My dealings with the insurance company have been stellar. I was actually sort of surprised with how easy it was to get things replaced when our house was broken into. They cut me checks for the dumbest stuff stolen. Hair gel, combs, etc… they called me and asked assessed value of the hair gel.. 20 bucks (wife likes her hair stuff)...how much was used about 3/4.. so they would add 5 bucks to the tally. Jewelry stolen was just as easy and really scary how easy it would be for one to cheat the system. They replaced the stolen jewelry in either of two ways. We could take a check for the value of the pieces (based on what we said we paid) or go to a jewelry store they were "affiliated" with at the mall and purchase equal dollar amount their at cost. Amazing how much jewelry you can get with several thousand dollars when purchasing at cost, way more than what was taken. Also while at the store my wife realized (she has a lot of jewelry) that a ruby ring and emerald ring were missing. The store clerk calls the company and explains and the insurance company says replace whatever they had stolen. no questions asked. I called the police and reported the other items when we got home but amazed at how easy it would be to cheat the system if one was cut from that cloth.

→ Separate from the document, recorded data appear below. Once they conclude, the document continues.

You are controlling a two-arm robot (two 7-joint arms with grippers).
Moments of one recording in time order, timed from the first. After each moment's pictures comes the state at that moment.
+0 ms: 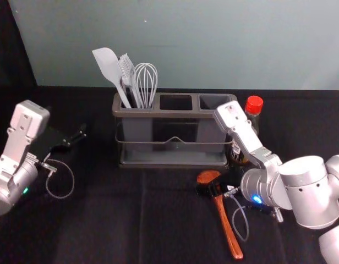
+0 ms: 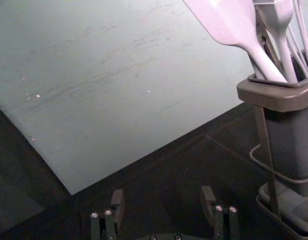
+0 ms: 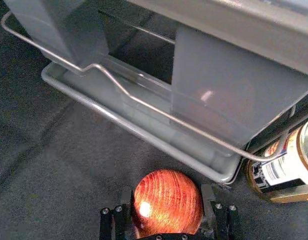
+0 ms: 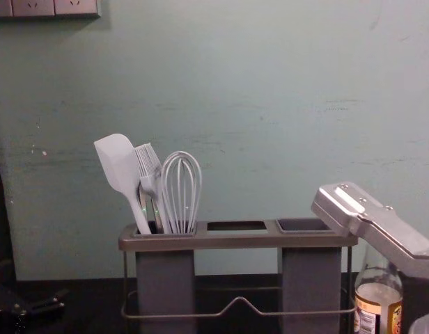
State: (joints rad) left arm -0.20 0.60 0.45 -1.41 -0.25 -0.12 0.03; right arm 0.24 0.24 -0.38 -1.62 0.06 0.91 0.30
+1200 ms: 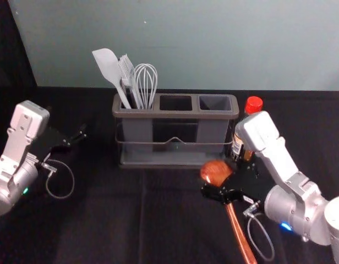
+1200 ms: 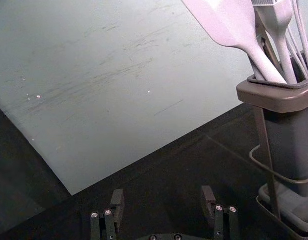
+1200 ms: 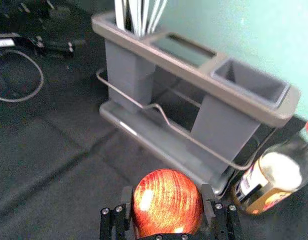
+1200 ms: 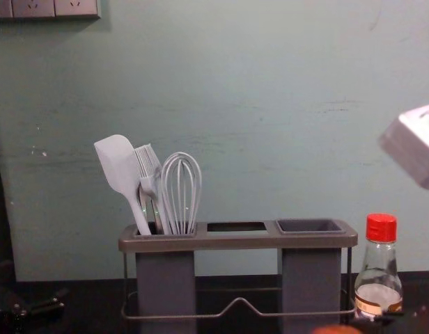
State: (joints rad) left arm -0.20 0.60 0.45 -1.41 -0.25 -0.12 0.03; right arm -0.01 0.35 -0.30 -1.92 -0.01 0.60 0.37
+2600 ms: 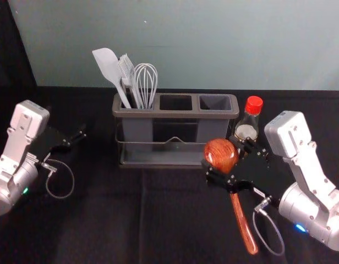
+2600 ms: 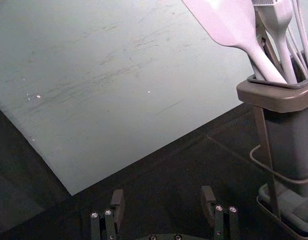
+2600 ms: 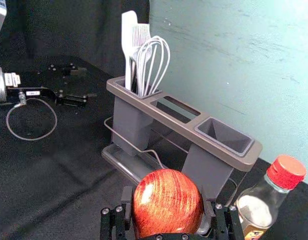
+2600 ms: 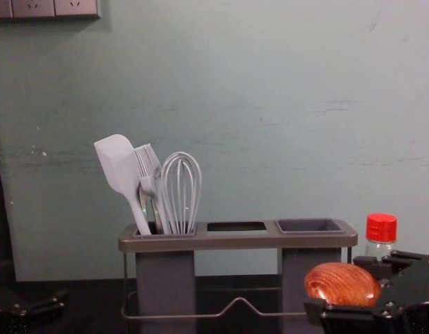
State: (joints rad) left arm -0.20 0.60 0.45 -1.41 -0.25 -0.12 0.03; right arm -0.09 0.40 -0.25 -1.97 0.04 0.32 0.35
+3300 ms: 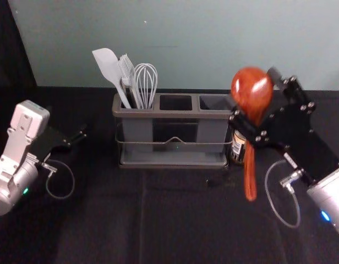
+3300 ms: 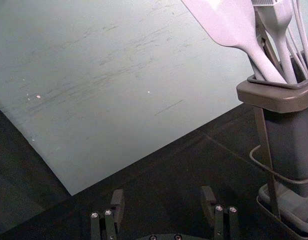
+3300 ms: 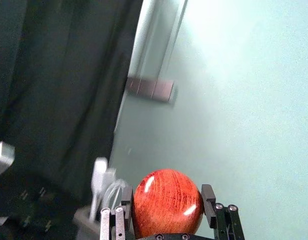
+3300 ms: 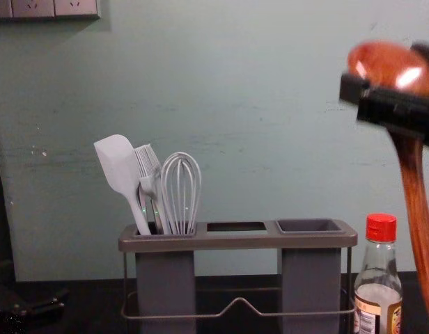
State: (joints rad) left arm -0.20 0.60 0.45 -1.41 -0.25 -0.12 0.03; right arm -0.21 0.35 -0.16 -2.09 0.02 -0.20 0.22
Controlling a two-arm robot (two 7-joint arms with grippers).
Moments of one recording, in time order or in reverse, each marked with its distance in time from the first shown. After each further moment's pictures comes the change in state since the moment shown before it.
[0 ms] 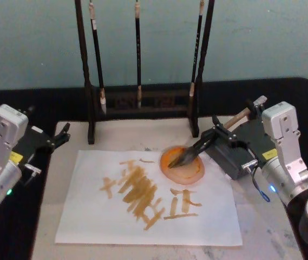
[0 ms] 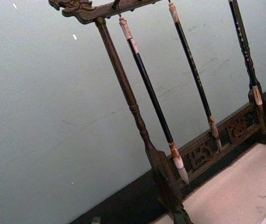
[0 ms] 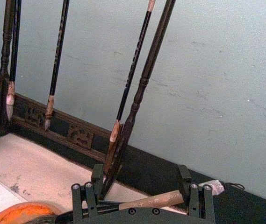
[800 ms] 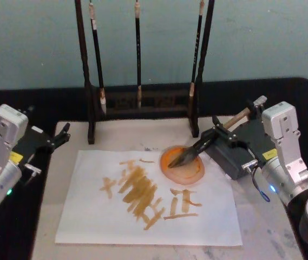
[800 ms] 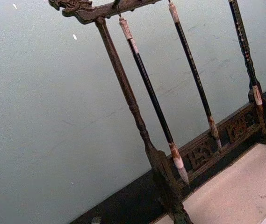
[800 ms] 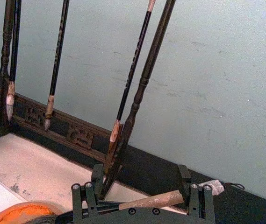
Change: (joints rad) left arm 0.000 0.000 0.000 0.000 0.000 0.000 0.000; right arm 0.000 0.000 0.000 0.000 0.000 0.000 0.000
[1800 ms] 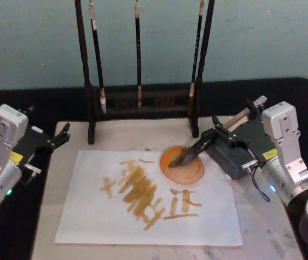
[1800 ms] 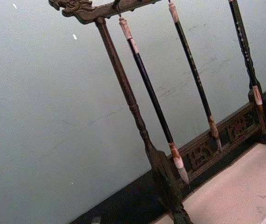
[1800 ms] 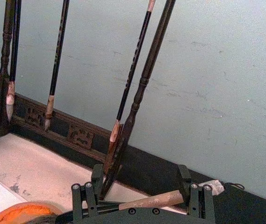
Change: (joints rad) left arm 0.000 0.000 0.000 0.000 0.000 0.000 0.000; right arm 0.000 0.000 0.000 0.000 0.000 0.000 0.000
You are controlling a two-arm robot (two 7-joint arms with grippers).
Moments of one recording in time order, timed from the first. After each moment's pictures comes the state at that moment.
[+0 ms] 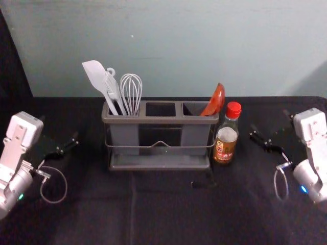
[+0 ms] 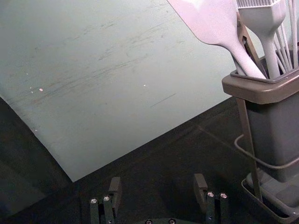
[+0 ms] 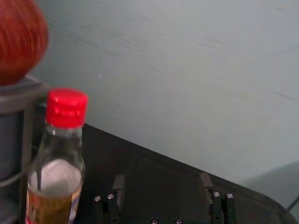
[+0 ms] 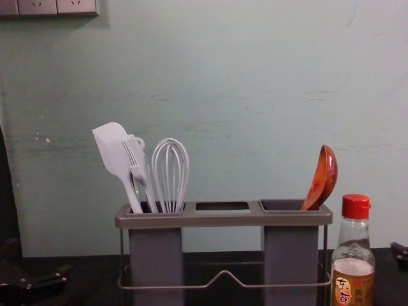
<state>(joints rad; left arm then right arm) -0.20 0.60 0.45 -1.41 -0.25 -0.12 0.03 0.14 0.22 0.00 -1.37 -0.14 -0.15 0.23</state>
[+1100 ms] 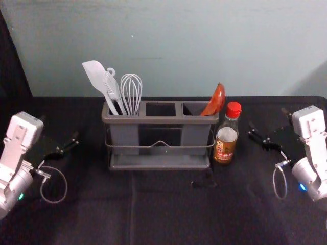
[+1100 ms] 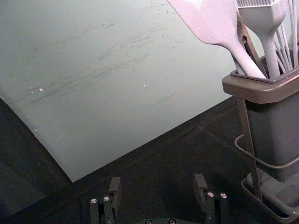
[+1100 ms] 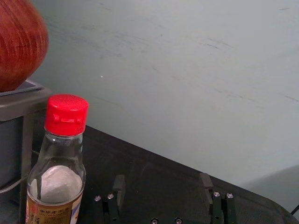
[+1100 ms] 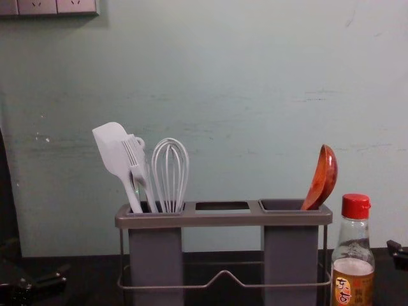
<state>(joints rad) -0.20 0.60 0.45 -1.41 -0.25 -0.12 0.03 0.15 0.22 -0.01 -1.36 -0.14 -0.14 0.23</state>
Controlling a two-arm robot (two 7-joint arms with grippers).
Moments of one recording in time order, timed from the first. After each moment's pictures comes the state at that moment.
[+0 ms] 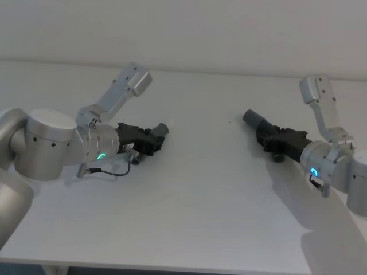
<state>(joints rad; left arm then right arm) -0.42 0.35 0.45 -1.56 -0.31 0.77 -0.31 0.31 0.26 -0.28 -1.48 0.30 0.62 0.17</state>
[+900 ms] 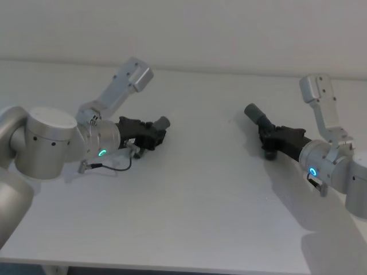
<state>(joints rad) -0.42 0.35 0.45 -1.57 -0.30 0.74 -0.30 0.30 0.25 -0.28 -1.49 0.29 0.57 0.18</state>
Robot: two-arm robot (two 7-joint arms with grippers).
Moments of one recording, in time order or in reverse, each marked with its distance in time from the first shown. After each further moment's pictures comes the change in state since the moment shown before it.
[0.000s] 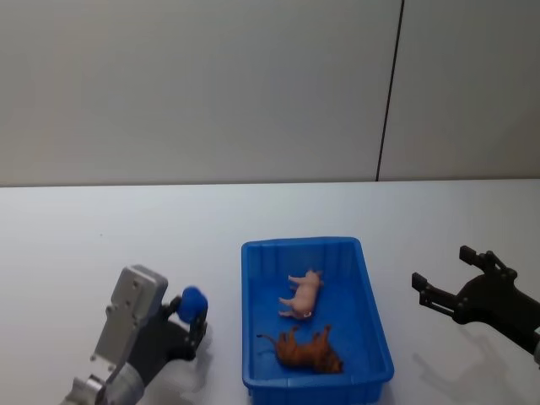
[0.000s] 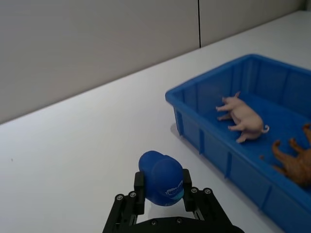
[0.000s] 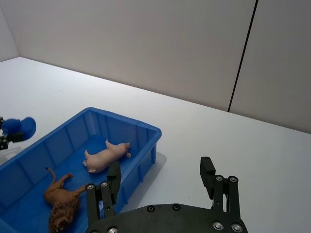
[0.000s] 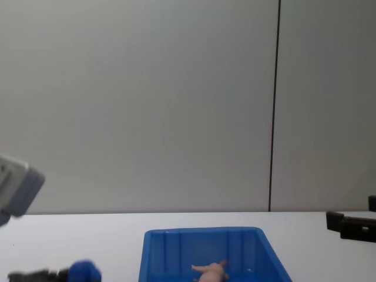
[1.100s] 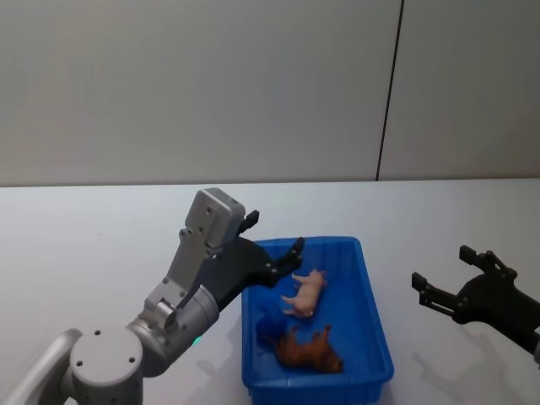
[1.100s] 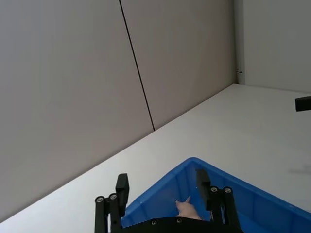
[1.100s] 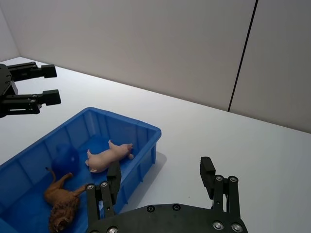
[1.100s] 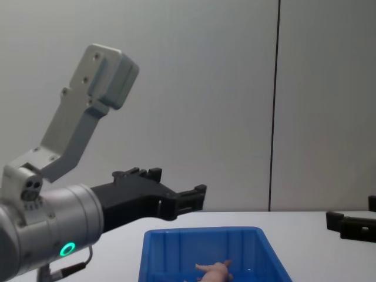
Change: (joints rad) left arm -0.184 -0.158 0.031 -0.007 0.121 -0.018 -0.173; right arm 0.000 0.000 0.000 0.000 0.000 0.000 0.000
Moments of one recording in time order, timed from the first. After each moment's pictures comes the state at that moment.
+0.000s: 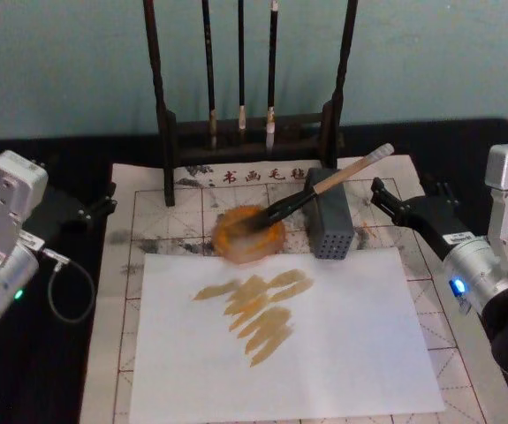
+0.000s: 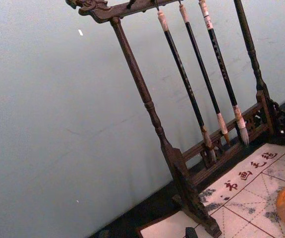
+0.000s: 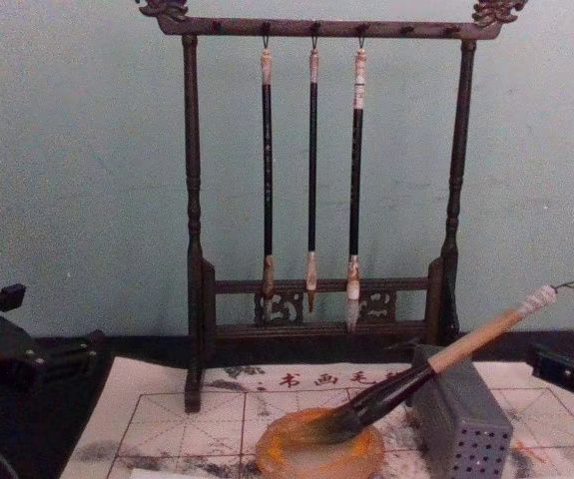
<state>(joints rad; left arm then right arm) -0.20 0.60 0.45 -1.41 -0.25 -0.12 0.03 0.21 0.39 -0.36 -1.29 0.57 -0.09 0.07</state>
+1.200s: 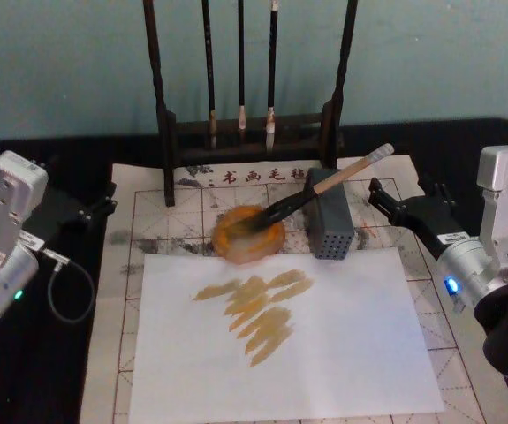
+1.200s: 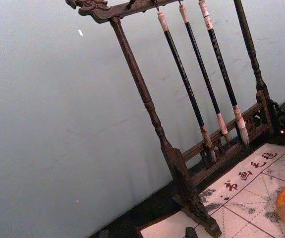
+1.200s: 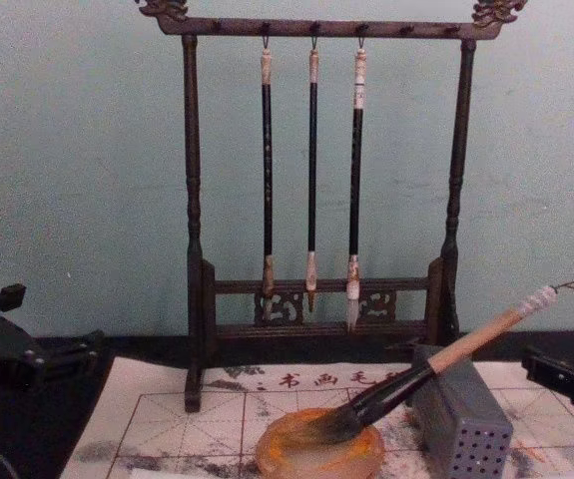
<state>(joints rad) -0.20 0.60 0.45 -1.41 -0.25 -0.12 0.03 0.23 0.35 -0.35 -1.24 0.53 -0.11 0.06</state>
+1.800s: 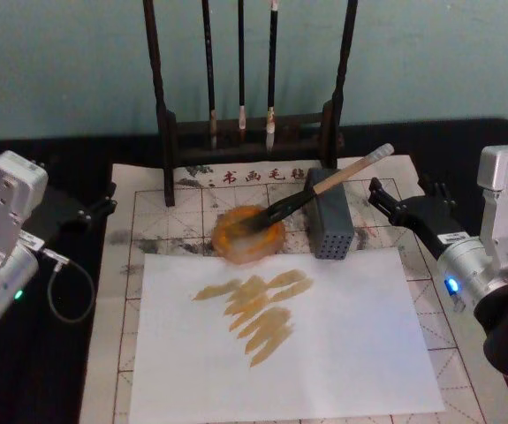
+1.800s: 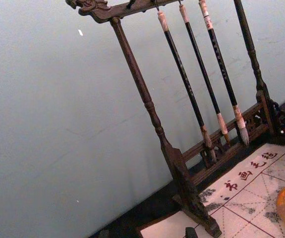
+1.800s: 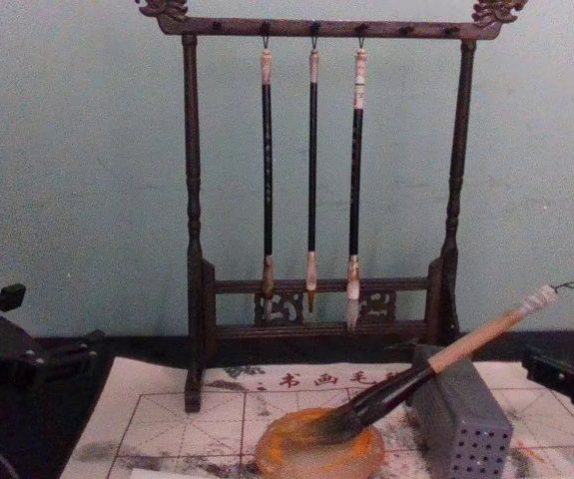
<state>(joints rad) -0.20 0.60 0.45 -1.41 -0.25 -0.12 0.03 0.23 0.35 -0.35 -1.24 0.53 -0.10 0.06</state>
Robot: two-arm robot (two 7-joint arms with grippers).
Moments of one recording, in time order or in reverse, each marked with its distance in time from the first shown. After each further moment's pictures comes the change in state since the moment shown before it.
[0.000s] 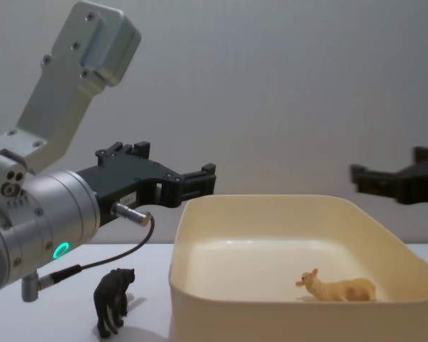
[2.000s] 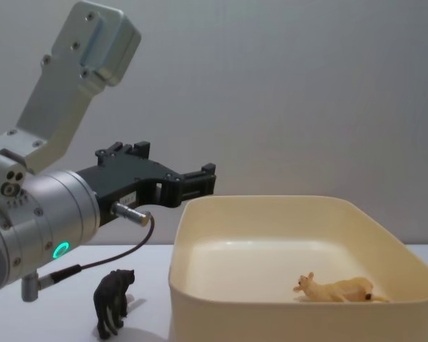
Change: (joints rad) left arm 0.000 0.000 0.000 0.000 0.000 0.000 0.000; right arm -0.114 0.130 0.142 0.118 0.074 0.046 -0.128
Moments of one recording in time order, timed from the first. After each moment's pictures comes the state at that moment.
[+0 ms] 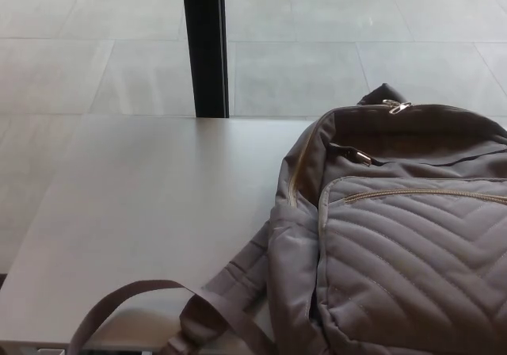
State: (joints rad) left_arm 0.30 0.48 0.52 0.96 -0.16 -0.14 -0.20; right_arm 0.40 -0.65 -0.56 0.83 0.02 -0.18 0.08
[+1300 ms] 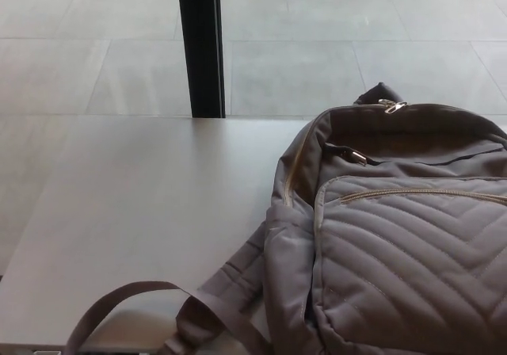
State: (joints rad) left_arm 0.30 0.49 0.53 1.00 -0.22 -0.17 -0.26; right_arm 0.46 -0.81 -0.45 0.01 0.21 -0.04 0.50
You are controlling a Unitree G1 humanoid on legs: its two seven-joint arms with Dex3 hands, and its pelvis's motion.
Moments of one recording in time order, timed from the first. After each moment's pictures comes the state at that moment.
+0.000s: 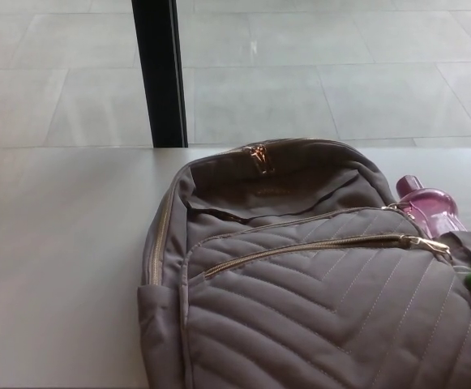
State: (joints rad) left_arm 0.35 0.61 0.37 1.27 -0.13 -0.26 -0.44; right_arm 0.15 -0.70 -0.10 -0.24 -0.21 0.05 0.15
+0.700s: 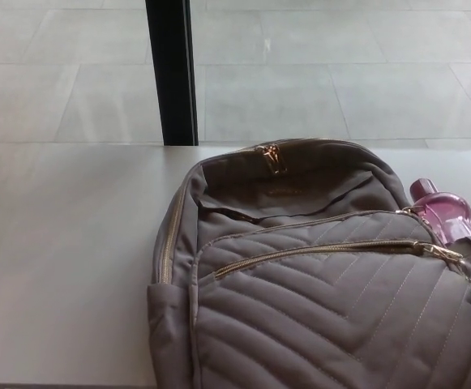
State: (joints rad) left_arm 0.35 0.62 0.35 1.27 -0.13 -0.27 -0.46; right_arm 0.14 -0.71 -0.08 -0.20 -0.39 -0.09 0.05
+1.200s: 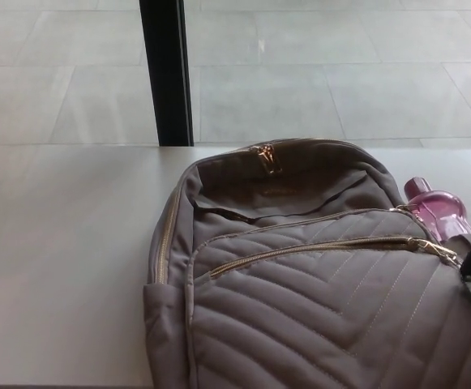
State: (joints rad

This spring I plan on getting pictures and list of items and assess value.


----------



## Redoak49 (Dec 15, 2012)

I think that having a fire and burglar alarm system is a good idea. I looked at installing my own a couple of years ago and ended up having someone install a monitored system for me. It also covers an un-attached large shed which has some of my gardening and yard equipment. The main drawback is the monthly monitoring cost but decided it was worth it.

I am currently using a program called "Home Manage" by Liberty Street Software which works well for me. I think that no matter what you use a program, spreadsheet or whatever, there is quite a bit of work that goes into getting all the info into the system. Taking pictures is good but having all the other info (cost, purchase date, model, etc) is much better but is not a simple task. I plan start updating mine data in the near future and know that it will takes days to get it completed.


----------



## Tim457 (Jan 11, 2013)

Yeah Travis, I don't mean to make it sound like they are all hard to deal with, it's just that you don't really know how hard to deal with they will be until you have a big loss. They might be generous for smaller losses and tougher on bigger ones. Or the other way around even.

Come to think of it I should update my video inventory too. And you're right Red, more detailed purchase info would always be better. We buy most of our stuff online or with our CC so I have the majority saved from those. I download the reports every year and save them in my tax folders. Should probably add that to the insurance file. I keep elsewhere though since they only keep it for so long.


----------



## JoeinGa (Nov 26, 2012)

Back in 10aSEE I took over 500 photos of EVERYTHING in my shop. Took a whole day to do but I opened every drawer, every cabinet and every tool case and took multiple angle views of every inch of the place. Even the nuts & bolts cabinet plus the boxes of screws, nails, etc that I had.

I showed the disc to my insurance agent and she said it was probably the most thorough inventory she had ever seen.

Whenever I get the new building up here, I plan to do the same thing again.


----------